*EXERCISE PROMPT:*
If you see a picture in the data below, omit it and copy the rest exactly.

*DATA:*
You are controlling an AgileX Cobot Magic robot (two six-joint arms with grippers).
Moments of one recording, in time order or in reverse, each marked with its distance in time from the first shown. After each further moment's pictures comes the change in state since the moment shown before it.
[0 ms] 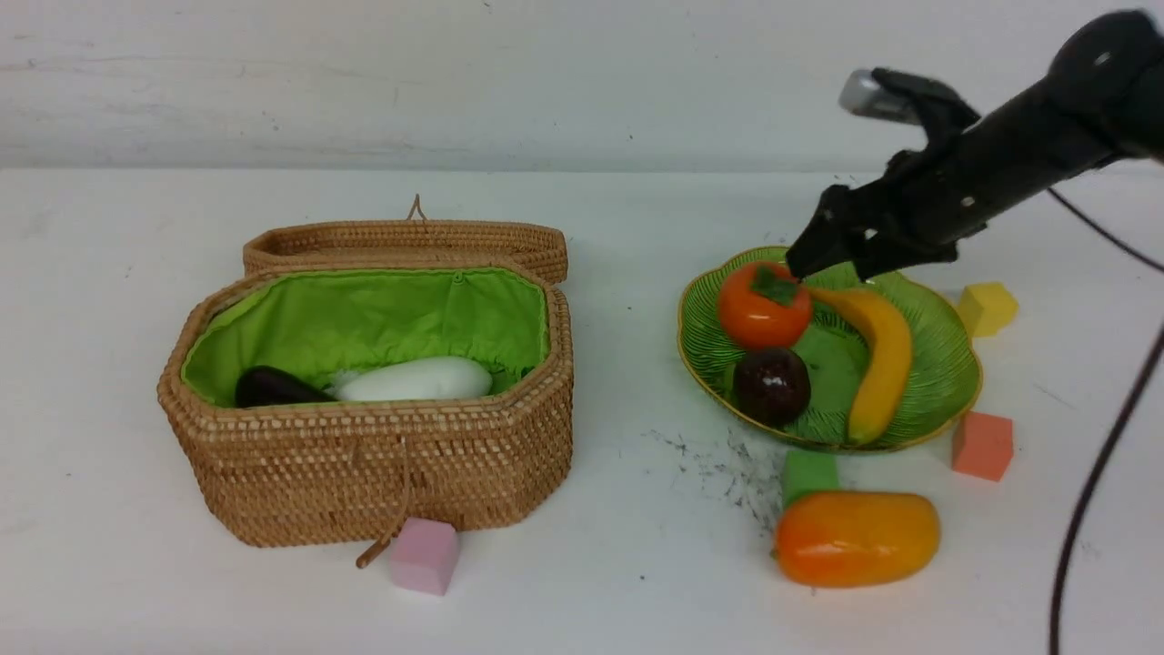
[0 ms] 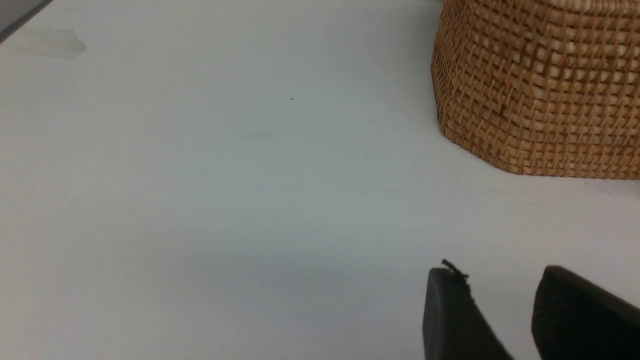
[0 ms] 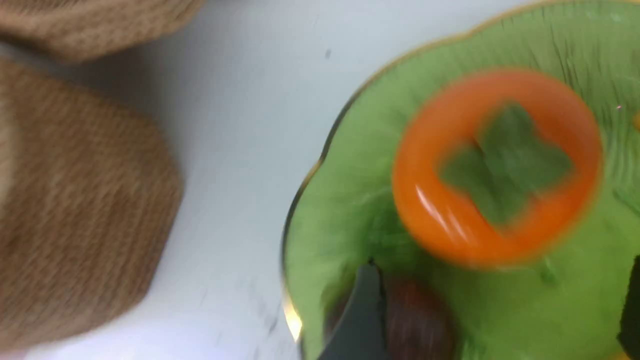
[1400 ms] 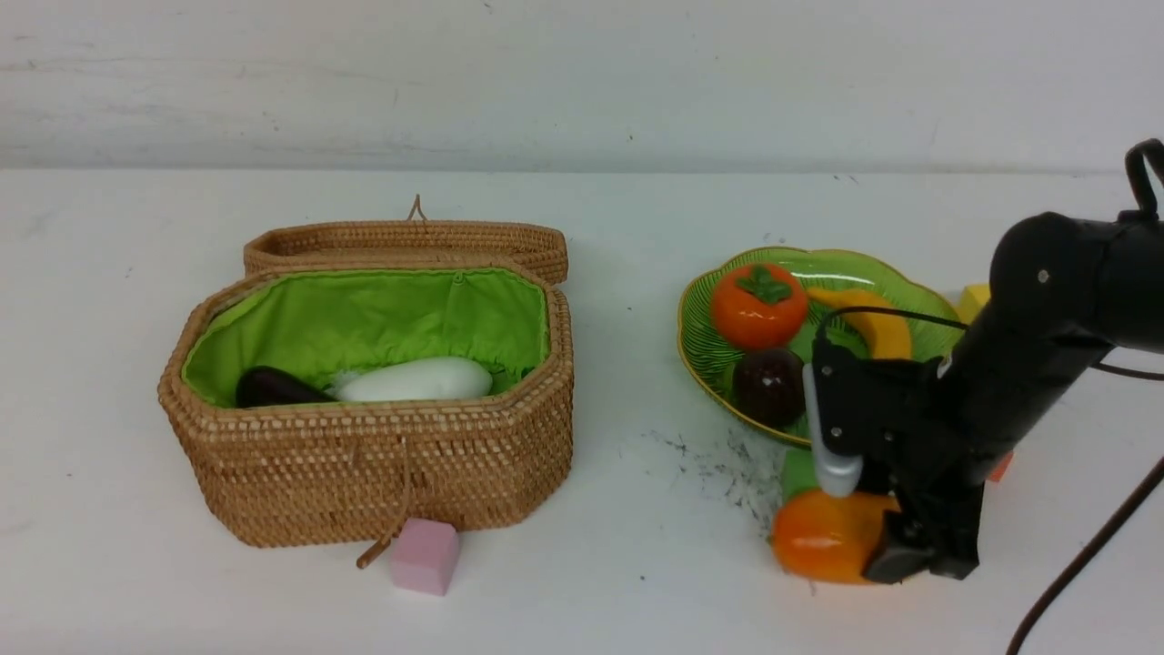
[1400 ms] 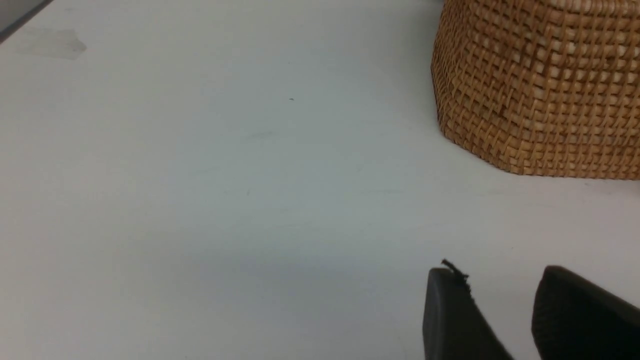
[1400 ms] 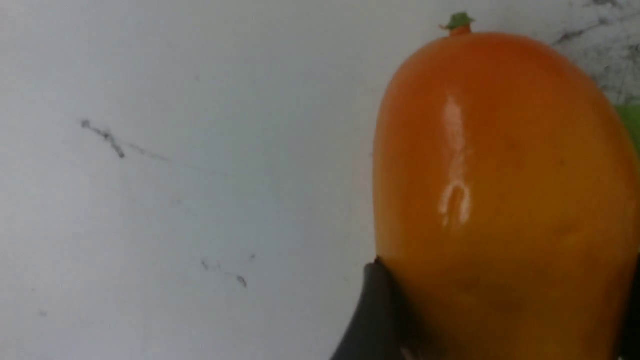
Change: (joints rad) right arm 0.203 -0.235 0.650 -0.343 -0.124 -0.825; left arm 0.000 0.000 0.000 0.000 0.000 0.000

*SOLVED PROBLEM:*
You are controlling an AgileX Cobot Magic robot (two six-joint arms with grippers).
Moments of one recording, in time order or in reverse, each marked with its distance in time from the first shown. After each further moment's pictures comes the change in state since the moment shown before it.
[0 ms] 
[0 ms] 
[0 ms] 
[1400 ms] 
[1400 ms] 
[1400 ms] 
Change: (joints rad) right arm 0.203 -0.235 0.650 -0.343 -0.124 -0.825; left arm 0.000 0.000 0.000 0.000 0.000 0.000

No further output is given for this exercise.